The impact of disparate isolation methods for extracellular vesicles on downstream RNA profiling

Abstract

Despite an enormous interest in the role of extracellular vesicles, including exosomes, in cancer and their use as biomarkers for diagnosis, prognosis, drug response and recurrence, there is no consensus on dependable isolation protocols. We provide a comparative evaluation of 4 exosome isolation protocols for their usability, yield and purity, and their impact on downstream omics approaches for biomarker discovery. OptiPrep density gradient centrifugation outperforms ultracentrifugation and ExoQuick and Total Exosome Isolation precipitation in terms of purity, as illustrated by the highest number of CD63-positive nanovesicles, the highest enrichment in exosomal marker proteins and a lack of contaminating proteins such as extracellular Argonaute-2 complexes. The purest exosome fractions reveal a unique mRNA profile enriched for translation, ribosome, mitochondrion and nuclear lumen function. Our results demonstrate that implementation of high purification techniques is a prerequisite to obtain reliable omics data and identify exosome-specific functions and biomarkers.
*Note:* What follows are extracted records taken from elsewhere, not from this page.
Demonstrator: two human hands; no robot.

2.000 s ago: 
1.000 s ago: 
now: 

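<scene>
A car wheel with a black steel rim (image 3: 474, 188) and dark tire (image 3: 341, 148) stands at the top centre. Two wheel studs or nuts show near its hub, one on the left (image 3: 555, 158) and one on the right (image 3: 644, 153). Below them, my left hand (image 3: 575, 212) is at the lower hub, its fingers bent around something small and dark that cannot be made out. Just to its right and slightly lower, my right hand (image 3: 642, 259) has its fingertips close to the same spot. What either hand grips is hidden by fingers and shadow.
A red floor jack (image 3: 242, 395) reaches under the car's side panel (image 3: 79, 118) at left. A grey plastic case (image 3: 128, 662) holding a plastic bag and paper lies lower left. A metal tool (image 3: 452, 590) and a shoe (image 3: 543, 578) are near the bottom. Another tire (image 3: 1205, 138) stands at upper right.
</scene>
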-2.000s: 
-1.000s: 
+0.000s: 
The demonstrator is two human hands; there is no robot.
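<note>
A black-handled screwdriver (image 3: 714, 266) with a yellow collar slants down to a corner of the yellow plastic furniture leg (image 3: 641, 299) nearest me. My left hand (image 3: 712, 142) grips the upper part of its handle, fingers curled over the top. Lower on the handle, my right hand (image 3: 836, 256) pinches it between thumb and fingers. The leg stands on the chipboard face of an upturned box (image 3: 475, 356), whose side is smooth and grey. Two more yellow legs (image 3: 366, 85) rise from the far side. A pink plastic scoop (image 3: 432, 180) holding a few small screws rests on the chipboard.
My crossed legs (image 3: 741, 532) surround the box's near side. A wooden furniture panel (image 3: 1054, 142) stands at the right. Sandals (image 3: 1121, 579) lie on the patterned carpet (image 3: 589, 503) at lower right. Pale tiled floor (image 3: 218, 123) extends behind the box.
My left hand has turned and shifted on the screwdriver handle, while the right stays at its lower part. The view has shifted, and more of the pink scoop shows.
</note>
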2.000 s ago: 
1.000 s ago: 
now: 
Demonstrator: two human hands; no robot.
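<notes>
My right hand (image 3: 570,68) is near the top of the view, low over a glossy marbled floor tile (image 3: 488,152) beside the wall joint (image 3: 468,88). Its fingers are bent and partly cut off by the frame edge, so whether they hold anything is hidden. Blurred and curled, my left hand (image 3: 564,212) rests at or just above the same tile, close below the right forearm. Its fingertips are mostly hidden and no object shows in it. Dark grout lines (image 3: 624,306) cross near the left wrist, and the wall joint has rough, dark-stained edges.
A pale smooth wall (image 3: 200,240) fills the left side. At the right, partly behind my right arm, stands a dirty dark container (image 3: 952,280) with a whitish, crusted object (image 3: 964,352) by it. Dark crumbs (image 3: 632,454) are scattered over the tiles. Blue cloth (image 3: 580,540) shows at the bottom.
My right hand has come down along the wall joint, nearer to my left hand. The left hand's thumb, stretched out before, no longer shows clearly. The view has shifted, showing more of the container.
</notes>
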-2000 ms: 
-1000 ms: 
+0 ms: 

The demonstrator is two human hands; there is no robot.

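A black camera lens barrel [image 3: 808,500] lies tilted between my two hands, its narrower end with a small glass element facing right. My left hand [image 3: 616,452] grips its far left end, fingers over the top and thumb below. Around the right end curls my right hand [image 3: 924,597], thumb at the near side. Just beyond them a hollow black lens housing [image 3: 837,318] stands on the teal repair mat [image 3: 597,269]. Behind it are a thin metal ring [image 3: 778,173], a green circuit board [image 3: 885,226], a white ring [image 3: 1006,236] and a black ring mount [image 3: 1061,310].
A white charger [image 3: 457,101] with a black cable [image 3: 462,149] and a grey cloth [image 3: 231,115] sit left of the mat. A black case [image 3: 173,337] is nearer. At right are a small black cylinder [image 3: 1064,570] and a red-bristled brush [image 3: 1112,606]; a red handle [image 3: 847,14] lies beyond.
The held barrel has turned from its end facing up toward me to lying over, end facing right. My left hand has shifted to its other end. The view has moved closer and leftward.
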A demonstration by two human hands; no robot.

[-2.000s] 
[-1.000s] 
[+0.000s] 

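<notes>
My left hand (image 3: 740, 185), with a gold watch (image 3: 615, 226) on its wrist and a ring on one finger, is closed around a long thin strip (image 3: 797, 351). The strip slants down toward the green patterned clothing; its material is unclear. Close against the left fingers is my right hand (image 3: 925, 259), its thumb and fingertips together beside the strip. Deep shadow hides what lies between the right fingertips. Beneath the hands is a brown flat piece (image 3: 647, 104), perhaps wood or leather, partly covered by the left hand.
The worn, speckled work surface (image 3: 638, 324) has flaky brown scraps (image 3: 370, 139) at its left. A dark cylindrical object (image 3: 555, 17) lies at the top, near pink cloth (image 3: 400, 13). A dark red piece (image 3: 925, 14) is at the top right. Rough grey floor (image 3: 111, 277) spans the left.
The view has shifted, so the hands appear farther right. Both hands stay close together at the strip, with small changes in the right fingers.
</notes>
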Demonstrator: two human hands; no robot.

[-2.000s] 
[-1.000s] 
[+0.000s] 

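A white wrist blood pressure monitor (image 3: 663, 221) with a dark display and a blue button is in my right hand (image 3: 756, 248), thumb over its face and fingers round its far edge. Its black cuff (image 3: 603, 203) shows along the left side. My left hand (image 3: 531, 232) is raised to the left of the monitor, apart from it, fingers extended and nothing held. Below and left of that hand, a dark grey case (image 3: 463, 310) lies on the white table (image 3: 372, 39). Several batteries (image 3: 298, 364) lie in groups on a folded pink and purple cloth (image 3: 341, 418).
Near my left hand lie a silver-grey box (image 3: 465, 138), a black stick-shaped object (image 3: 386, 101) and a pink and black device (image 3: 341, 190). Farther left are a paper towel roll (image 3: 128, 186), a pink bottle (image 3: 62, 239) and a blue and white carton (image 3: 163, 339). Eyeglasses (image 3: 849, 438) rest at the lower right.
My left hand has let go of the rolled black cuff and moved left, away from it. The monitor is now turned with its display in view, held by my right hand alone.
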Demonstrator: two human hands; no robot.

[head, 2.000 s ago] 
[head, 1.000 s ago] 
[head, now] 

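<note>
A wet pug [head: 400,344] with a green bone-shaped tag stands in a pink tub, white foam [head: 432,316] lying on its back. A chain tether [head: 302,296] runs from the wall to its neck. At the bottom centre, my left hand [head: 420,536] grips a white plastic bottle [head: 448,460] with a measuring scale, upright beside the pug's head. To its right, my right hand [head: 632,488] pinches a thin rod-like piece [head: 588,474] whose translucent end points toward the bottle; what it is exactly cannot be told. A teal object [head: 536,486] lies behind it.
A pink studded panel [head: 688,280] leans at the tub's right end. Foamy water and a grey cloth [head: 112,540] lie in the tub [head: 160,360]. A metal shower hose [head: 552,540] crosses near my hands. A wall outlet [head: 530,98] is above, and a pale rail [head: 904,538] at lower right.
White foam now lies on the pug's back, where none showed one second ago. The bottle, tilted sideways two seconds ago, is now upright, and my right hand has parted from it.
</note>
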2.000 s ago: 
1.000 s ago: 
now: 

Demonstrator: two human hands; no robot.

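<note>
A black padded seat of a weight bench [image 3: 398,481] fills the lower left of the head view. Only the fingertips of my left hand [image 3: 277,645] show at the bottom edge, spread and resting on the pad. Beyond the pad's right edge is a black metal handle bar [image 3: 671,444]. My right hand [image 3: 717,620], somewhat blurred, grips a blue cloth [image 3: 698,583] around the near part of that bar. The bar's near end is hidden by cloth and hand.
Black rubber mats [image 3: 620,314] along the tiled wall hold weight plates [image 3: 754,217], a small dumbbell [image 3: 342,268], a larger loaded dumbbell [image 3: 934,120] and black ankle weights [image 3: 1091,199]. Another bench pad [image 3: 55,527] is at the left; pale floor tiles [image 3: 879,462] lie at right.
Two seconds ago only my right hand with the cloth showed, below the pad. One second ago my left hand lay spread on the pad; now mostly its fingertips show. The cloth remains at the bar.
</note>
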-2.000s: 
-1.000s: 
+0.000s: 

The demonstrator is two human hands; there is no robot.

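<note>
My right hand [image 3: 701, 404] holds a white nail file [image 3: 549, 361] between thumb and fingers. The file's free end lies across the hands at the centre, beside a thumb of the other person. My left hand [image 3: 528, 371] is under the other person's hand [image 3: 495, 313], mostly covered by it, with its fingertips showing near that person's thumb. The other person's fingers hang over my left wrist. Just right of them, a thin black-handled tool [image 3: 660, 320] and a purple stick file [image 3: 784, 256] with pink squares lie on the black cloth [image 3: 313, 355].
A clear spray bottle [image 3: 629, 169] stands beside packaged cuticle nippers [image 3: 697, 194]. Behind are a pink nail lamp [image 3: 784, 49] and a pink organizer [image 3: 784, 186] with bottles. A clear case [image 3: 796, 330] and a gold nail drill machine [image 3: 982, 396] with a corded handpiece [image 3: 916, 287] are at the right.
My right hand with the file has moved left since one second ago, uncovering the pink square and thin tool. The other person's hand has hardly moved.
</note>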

Keywords: ExoQuick; OptiPrep; exosomes; extracellular vesicles; omics; ultracentrifugation.

Fig. 1

Schematic overview of 4 methods to isolate exosomes from conditioned medium (CM). Approximately 3×10⁸ MCF-7 Rab27B cells were grown for 24 hours in DMEM containing 0.5% exosome-depleted serum. The CM was harvested, centrifuged, filtrated and concentrated. The concentrated conditioned medium (CCM) was equally divided over 4 isolation methods: ultracentrifugation (UC), OptiPrep™ density gradient centrifugation (ODG), ExoQuick-TC™ precipitation (EQ) and Total Exosome Isolation™ precipitation (TEI).

Fig. 2

Characterization of exosome preparations by Western blot. Western blot analysis of (a) common exosome markers (Alix, HSP90α, HSP70, TSG101 and CD63) and (b) cell organelle and apoptosis markers (GM130, PMP70, calreticulin and prohibitin) in 10 µg of exosomes isolated by 4 different methods. MCF-7 Rab27B total cell lysate (TCL) was loaded as positive control. Asterisks indicate loading of 50 µg of protein.

Fig. 3

Morphological characterization and quantification of exosome preparations by immunoelectron microscopy and Nanoparticle Tracking Analysis. (a) Electron micrographs of exosomes stained with 10 nm gold-conjugated anti-CD63 antibody followed by uranyl acetate counterstaining. Scale bar: 100 nm. (b) Exosome samples were analysed using Nanoparticle Tracking Analysis. The calculated size distribution is depicted as a mean (black line) with standard error (red shaded area). Total particle number, mean particle size and modus are shown for each preparation.

Fig. 4

Analysis of the protein content of exosome preparations. (a) Relative level of protein per 10⁸ particles in each preparation. Error bars indicate relative standard error of two experiments. (b) Coomassie blue staining of 20 µg of MCF-7 Rab27B total cell lysate (TCL) or exosome samples separated by SDS-PAGE. (c) Number of unique peptides and corresponding percentage coverage for indicated proteins identified in MS analysis of an EQ exosome sample.

Fig. 5

Identification of the RNA content in exosome preparations. (a) Relative level of RNA per 10⁸ particles in each preparation. Error bars indicate relative standard error of two experiments. (b) Representative electropherograms of exosome samples generated using the Experion system. Insets show RNA band pattern.

Fig. 6

Agilent microarray-based RNA profiling of exosome samples. (a) Heatmap showing unsupervised hierarchical clustering of samples. Code from blue (−2 log2 normalized expression) to red (+2 log2 normalized expression) indicates RNA expression levels. NB: Replicates 1 and 2 are technical, 3 is biological. (b) Plot showing mean expression difference and corresponding density of probes for the 3 different methods. (c) Venn diagram of unique and shared mRNAs in UC, ODG and EQ samples.

Fig. 7

Identification of enriched genes in exosome RNA samples. (a) Scatter plot showing mean RNA expression in UC versus ODG samples and indicating enriched GO terms according to DAVID analysis. (b) Gene Set Enrichment Analysis of UC versus ODG.

Fig. 8

RT-qPCR validation of mRNA expression. Normalized expression level of 6 genes with the lowest expression (a), and 4 genes with the highest expression (b) in ODG compared to UC and EQ according to the performed microarray. Plotted values represent 3 replicates for each method.

Fig. 9

Ago2 protein expression analysis. (a) Western blot results for Ago2 and TSG101 expression in each exosome preparation. (b) Individual fractions of an OptiPrep™ gradient were lysed, separated by SDS-PAGE, and tested for the presence of Ago2 and TSG101 by Western blot.